ABOUT THIS TASK:
Copy the data exactly. No line may be skipped.

* * * *

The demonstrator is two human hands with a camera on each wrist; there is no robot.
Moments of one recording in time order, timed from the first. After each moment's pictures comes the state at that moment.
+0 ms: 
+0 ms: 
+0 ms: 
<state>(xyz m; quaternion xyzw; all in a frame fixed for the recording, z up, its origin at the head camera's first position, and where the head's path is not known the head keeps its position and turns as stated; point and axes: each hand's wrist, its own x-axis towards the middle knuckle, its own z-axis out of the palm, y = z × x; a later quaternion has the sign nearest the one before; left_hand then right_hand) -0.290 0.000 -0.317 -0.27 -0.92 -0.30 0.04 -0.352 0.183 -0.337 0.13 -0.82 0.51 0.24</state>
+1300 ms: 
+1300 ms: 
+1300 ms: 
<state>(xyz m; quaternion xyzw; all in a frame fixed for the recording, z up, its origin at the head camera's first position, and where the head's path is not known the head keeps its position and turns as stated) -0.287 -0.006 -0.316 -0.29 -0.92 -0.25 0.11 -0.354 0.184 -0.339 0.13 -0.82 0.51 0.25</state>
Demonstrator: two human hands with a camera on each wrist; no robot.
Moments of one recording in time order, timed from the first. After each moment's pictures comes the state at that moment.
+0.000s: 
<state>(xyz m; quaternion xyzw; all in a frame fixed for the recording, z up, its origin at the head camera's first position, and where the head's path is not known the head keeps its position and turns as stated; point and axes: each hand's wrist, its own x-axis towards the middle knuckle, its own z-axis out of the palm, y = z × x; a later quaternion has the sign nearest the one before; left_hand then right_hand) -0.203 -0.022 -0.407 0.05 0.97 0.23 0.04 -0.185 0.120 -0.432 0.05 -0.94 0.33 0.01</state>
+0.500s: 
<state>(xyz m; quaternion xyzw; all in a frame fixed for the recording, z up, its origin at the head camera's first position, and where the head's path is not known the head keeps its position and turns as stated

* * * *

EXPECTED ANSWER:
The demonstrator is two human hands with a camera on each wrist; there is no robot.
Moments of one recording in time order, timed from the first. After each moment's pictures comes the state at that moment.
+0 ms: 
+0 ms: 
+0 ms: 
<state>(xyz m; quaternion xyzw; all in a frame fixed for the recording, z up, its origin at the head camera's first position, and where the head's path is not known the head keeps its position and turns as stated; point and axes: each hand's wrist, its own x-axis towards the middle knuckle, its own z-axis out of the palm, y = z × x; a later quaternion has the sign nearest the one before; left_hand then right_hand) -0.290 0.000 -0.317 -0.27 -0.92 -0.30 0.04 -0.352 0.183 -0.337 0.13 -0.82 0.51 0.24</state>
+1300 ms: 
+1300 ms: 
+1300 ms: 
<state>(xyz m; quaternion xyzw; all in a frame fixed for the recording, z up, its origin at the head camera's first position, and where the head's path is not known the head keeps its position and turns as stated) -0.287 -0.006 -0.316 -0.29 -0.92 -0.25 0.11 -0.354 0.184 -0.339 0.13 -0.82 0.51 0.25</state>
Demonstrator: two human hands with a camera on each wrist; no robot.
Moments of one recording in time order, timed from the first. After each moment's pictures comes the state at that moment.
+0.000s: 
<state>(xyz m; quaternion xyzw; all in a frame fixed for the recording, z up, its origin at the head camera's first position, and where the head's path is not known the head keeps its position and turns as stated; point and axes: each hand's wrist, its own x-axis towards the middle knuckle, its own z-axis out of the palm, y = z × x; a later quaternion has the sign nearest the one before; left_hand then right_hand) -0.203 -0.022 -0.407 0.05 0.97 0.23 0.04 -0.185 0.120 -0.432 0.05 -0.94 0.33 0.01</state>
+0.500s: 
<state>(xyz m; quaternion xyzw; all in a frame fixed for the recording, z up, its origin at the head camera's first position, and where the head's path is not known the head keeps its position and turns as stated

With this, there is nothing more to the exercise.